Work task: Would you give the listing again exactly, without its images?
BEGIN
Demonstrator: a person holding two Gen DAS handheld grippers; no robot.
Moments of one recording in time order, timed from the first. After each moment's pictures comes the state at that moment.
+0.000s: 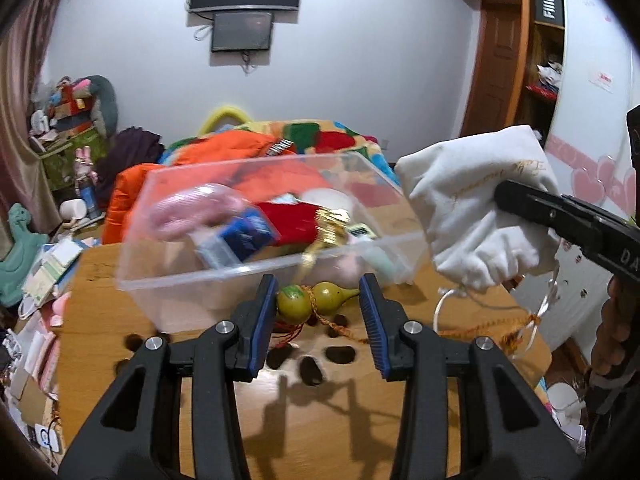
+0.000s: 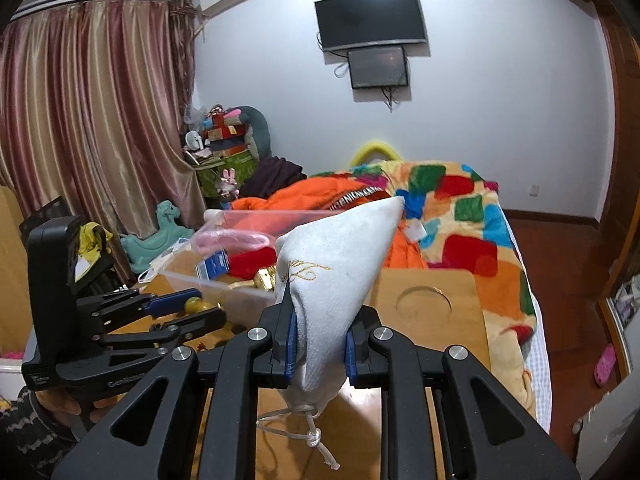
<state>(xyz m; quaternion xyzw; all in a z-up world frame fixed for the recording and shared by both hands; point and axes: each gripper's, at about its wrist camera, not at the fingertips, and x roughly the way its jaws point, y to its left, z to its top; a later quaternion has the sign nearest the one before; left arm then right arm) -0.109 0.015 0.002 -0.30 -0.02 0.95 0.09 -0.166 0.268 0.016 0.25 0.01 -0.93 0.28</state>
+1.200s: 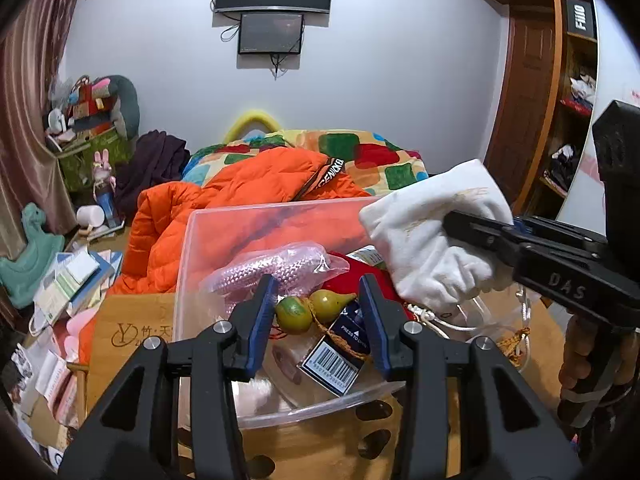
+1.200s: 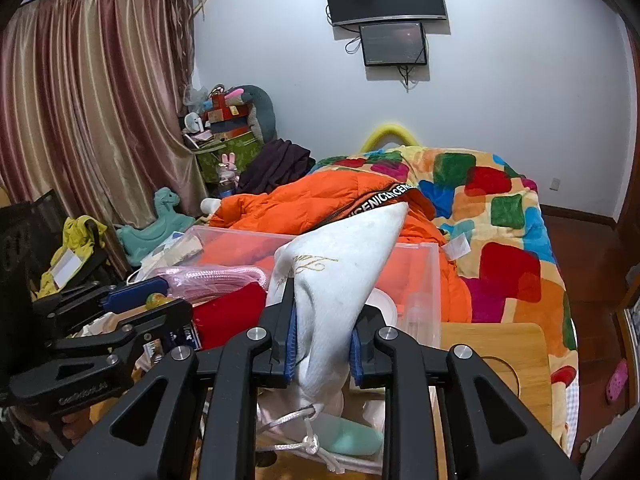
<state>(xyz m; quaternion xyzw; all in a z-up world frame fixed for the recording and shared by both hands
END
Result for this task:
Demonstrator: a person holding two Gen DAS handheld grippers; no robot.
Moments of one recording in time order, timed from the first. After each moment's pictures comes the state at that moment.
+0.000s: 
+0.000s: 
<state>(xyz m; quaternion xyzw; all in a z-up world frame fixed for the recording and shared by both hands; point and axes: each gripper's, at about its wrist camera, not at the fingertips, and x roughly the way its jaws point, y to its left, z to its top; a later quaternion has the sign nearest the one before; left arm then right arm) -0.109 0.015 0.002 -0.30 -0.02 0.95 0.09 -0.166 0.268 0.016 0.25 0.01 -0.93 0.28</state>
+1.200s: 
+1.200s: 
<state>(xyz m; quaternion xyzw; all in a z-up world frame fixed for the recording and shared by both hands

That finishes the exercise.